§ EXERCISE OBJECTIVE:
Write out again the lines from the line with "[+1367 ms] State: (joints" up to and including the line with "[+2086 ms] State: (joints", exactly as they stand below, and skip any picture.

(Beginning of ENTRIES SUPPLIED)

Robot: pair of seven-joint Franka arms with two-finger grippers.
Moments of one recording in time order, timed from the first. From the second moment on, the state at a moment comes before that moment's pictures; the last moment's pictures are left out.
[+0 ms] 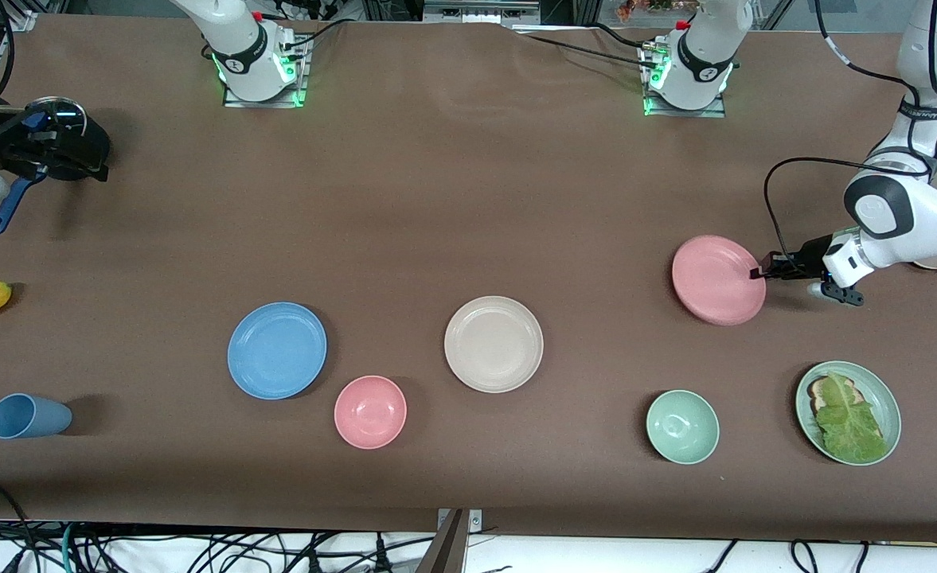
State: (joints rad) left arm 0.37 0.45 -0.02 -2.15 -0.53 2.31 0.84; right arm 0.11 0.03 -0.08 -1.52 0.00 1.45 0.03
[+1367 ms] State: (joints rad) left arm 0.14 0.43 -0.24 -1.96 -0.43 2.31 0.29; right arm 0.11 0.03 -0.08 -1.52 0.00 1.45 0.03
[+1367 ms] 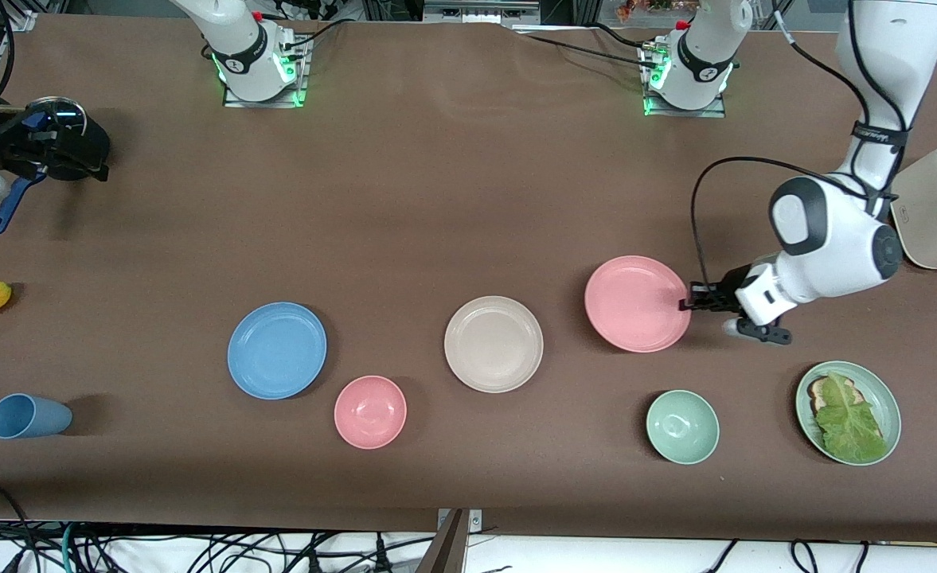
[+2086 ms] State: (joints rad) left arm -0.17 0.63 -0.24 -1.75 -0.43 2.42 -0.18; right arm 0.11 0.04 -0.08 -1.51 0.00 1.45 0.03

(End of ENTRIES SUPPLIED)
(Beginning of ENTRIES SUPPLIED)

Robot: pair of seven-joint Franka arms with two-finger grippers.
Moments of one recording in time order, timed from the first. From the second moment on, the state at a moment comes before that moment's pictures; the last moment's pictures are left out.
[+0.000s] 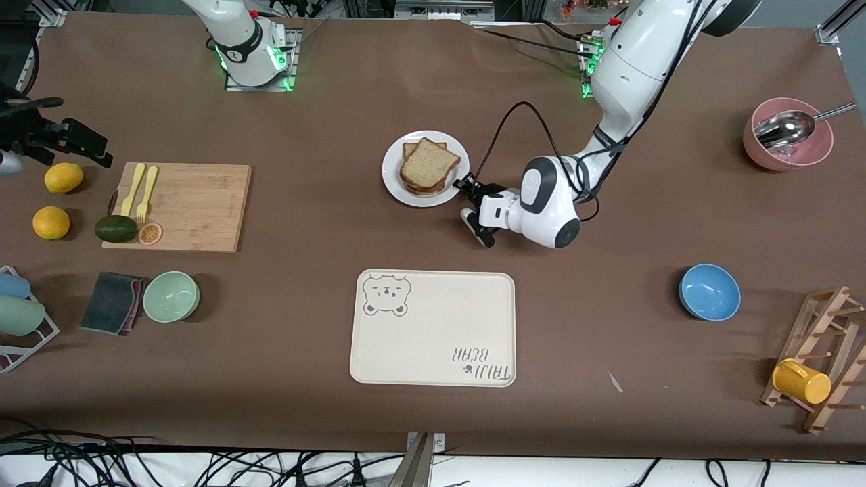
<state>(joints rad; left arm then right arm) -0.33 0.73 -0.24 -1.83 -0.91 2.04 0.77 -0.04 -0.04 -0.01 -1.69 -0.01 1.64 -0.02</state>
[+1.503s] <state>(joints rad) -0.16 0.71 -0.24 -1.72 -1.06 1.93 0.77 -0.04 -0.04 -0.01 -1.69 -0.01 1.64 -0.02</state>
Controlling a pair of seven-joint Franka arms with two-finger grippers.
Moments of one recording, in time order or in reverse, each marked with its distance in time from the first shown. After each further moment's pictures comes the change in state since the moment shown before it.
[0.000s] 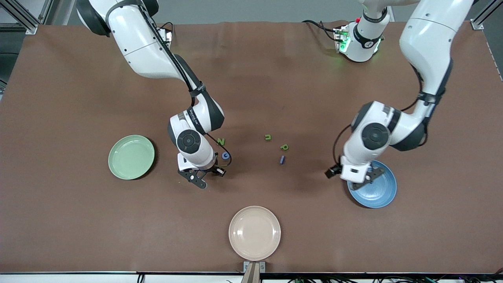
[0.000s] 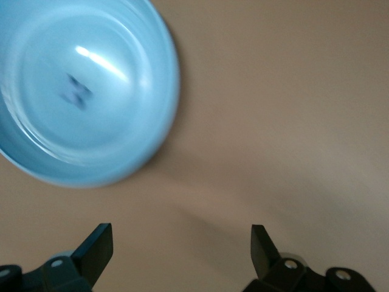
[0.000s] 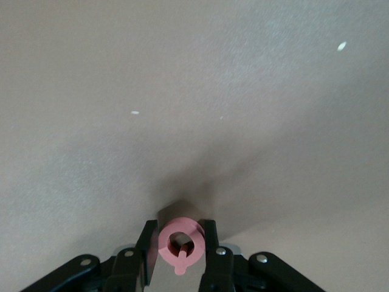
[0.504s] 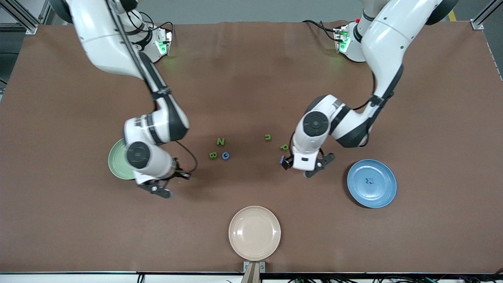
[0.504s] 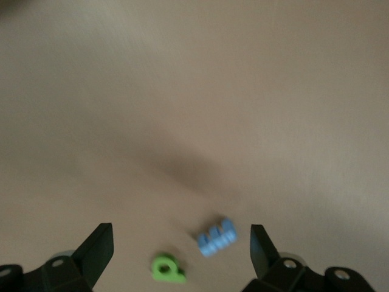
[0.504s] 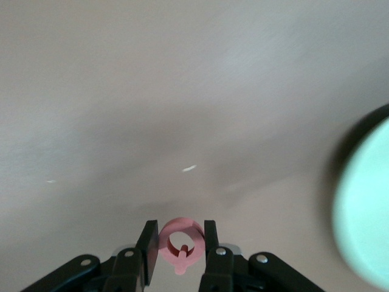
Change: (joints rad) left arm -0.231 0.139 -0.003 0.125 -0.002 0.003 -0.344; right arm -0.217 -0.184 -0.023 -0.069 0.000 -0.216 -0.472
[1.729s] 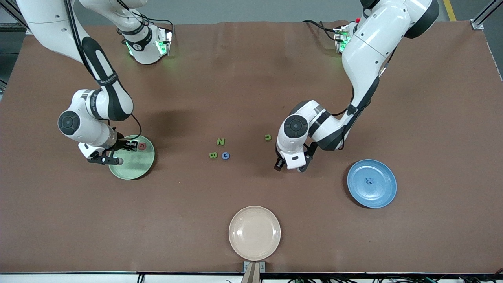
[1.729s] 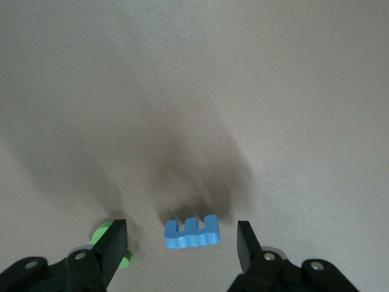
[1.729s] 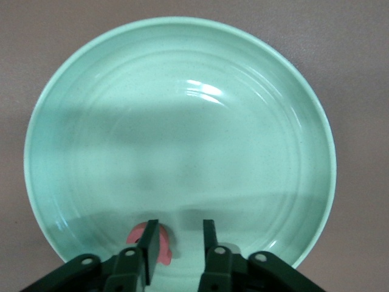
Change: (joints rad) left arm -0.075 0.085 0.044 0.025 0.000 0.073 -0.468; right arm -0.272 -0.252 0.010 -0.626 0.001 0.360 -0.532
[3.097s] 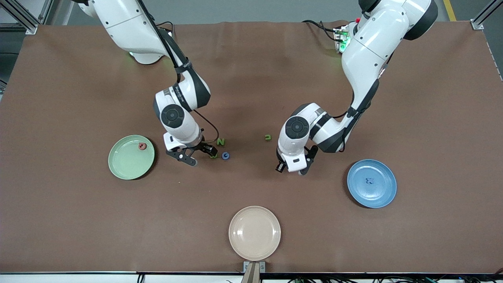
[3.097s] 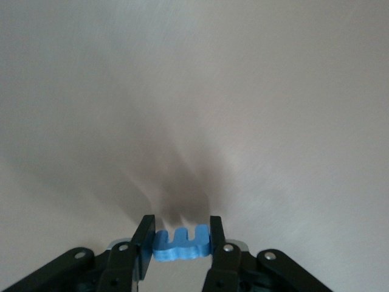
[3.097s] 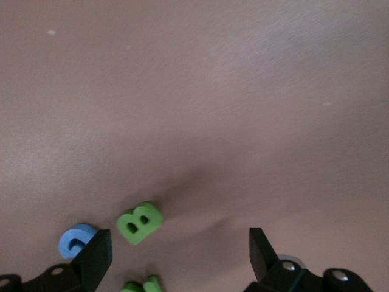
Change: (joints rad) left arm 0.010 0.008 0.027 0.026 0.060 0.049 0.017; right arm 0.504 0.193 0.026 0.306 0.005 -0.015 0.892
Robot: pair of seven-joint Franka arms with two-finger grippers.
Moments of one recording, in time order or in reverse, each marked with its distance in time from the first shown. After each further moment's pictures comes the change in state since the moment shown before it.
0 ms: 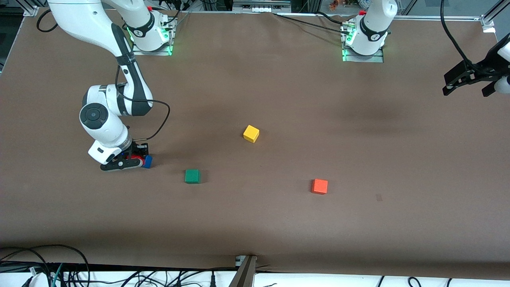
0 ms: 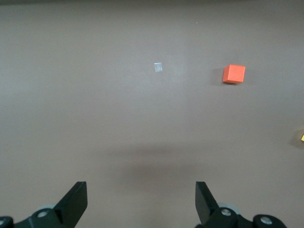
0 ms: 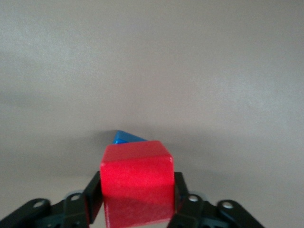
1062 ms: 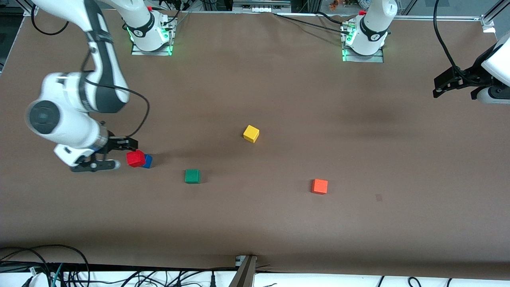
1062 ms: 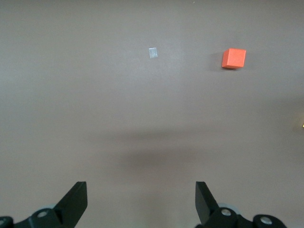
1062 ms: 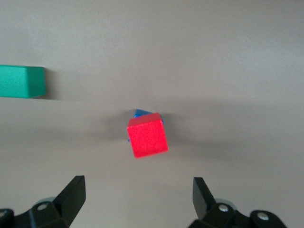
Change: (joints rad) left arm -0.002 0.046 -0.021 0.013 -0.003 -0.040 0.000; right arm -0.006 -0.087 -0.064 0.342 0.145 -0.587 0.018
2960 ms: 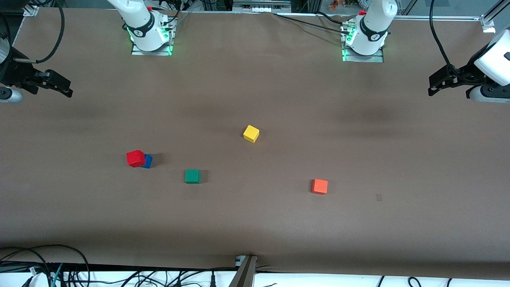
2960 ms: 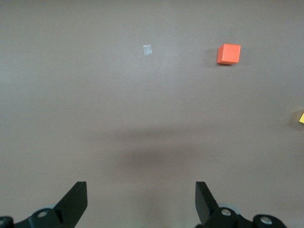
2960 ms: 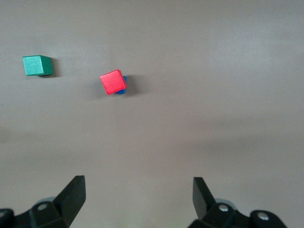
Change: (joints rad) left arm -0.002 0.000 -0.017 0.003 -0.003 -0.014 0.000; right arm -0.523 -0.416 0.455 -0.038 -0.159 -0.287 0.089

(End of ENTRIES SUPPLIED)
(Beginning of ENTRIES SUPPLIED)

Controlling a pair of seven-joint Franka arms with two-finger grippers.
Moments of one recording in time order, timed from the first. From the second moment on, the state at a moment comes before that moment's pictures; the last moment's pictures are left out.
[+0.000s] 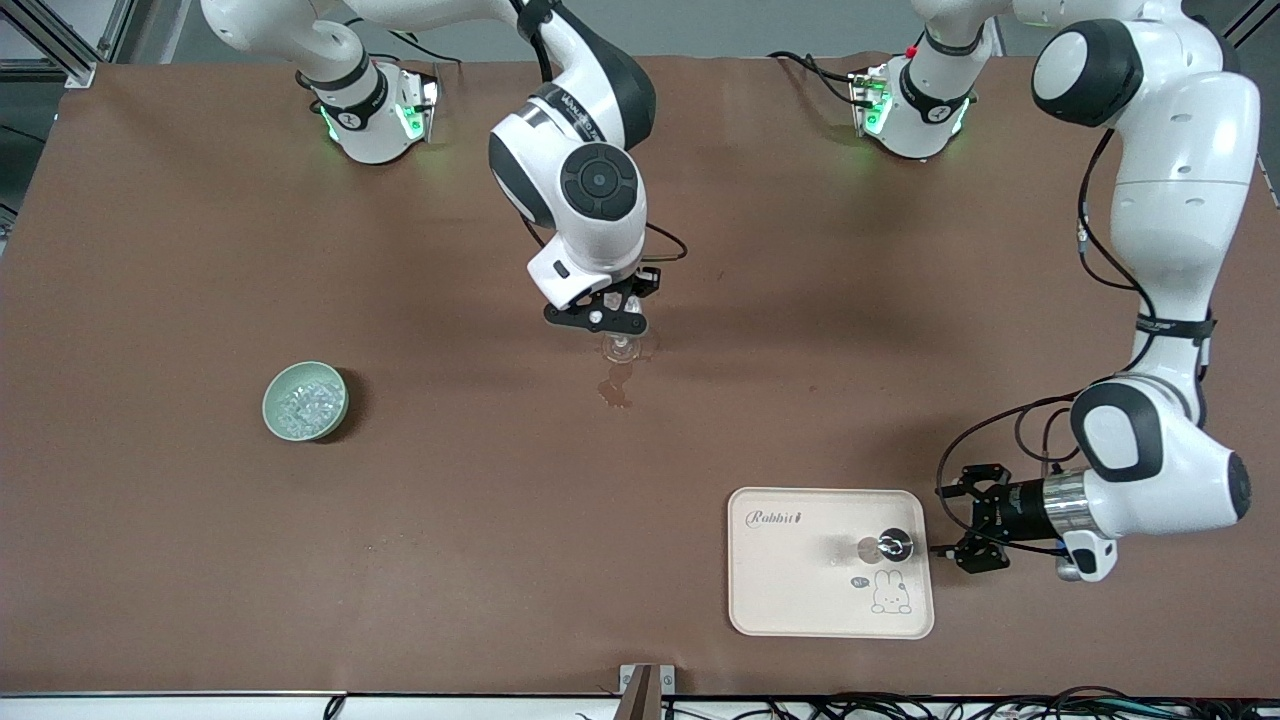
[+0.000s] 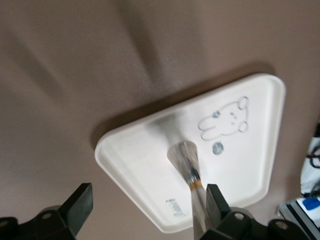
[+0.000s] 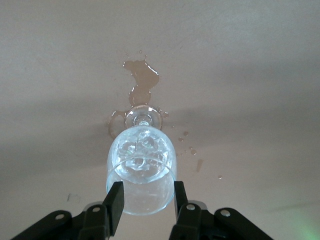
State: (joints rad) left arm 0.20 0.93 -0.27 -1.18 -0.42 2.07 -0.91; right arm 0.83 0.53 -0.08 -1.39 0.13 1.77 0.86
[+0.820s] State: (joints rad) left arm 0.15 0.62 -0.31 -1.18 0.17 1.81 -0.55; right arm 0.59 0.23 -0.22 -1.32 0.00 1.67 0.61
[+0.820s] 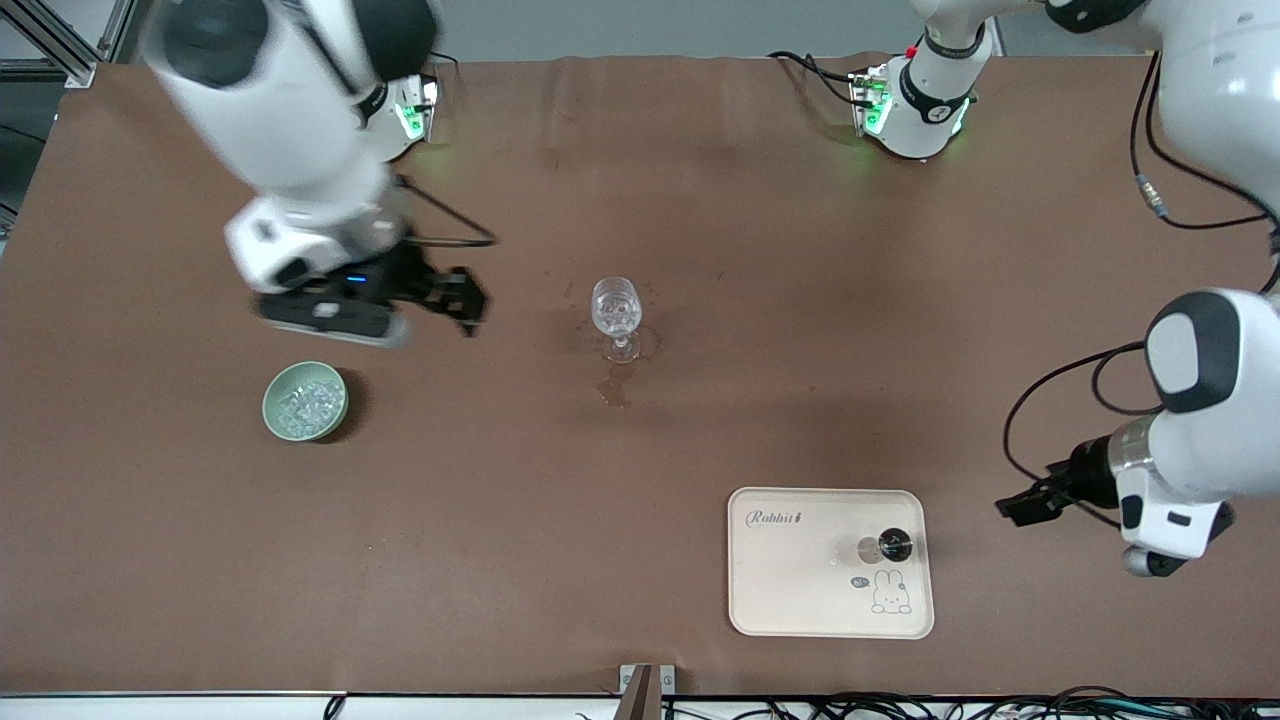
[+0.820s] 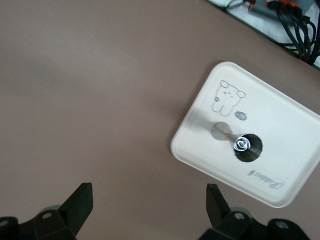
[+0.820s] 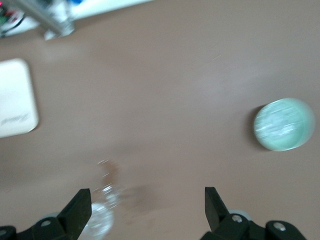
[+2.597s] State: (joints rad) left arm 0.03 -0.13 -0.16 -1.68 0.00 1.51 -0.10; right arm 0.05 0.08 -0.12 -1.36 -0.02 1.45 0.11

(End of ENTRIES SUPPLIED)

§ OUTPUT BELOW:
[+1367 ms] State: (joints rad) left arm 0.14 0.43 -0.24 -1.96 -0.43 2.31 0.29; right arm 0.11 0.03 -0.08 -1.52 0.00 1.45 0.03
[+1367 ms] 
[+2086 ms] State: (joints rad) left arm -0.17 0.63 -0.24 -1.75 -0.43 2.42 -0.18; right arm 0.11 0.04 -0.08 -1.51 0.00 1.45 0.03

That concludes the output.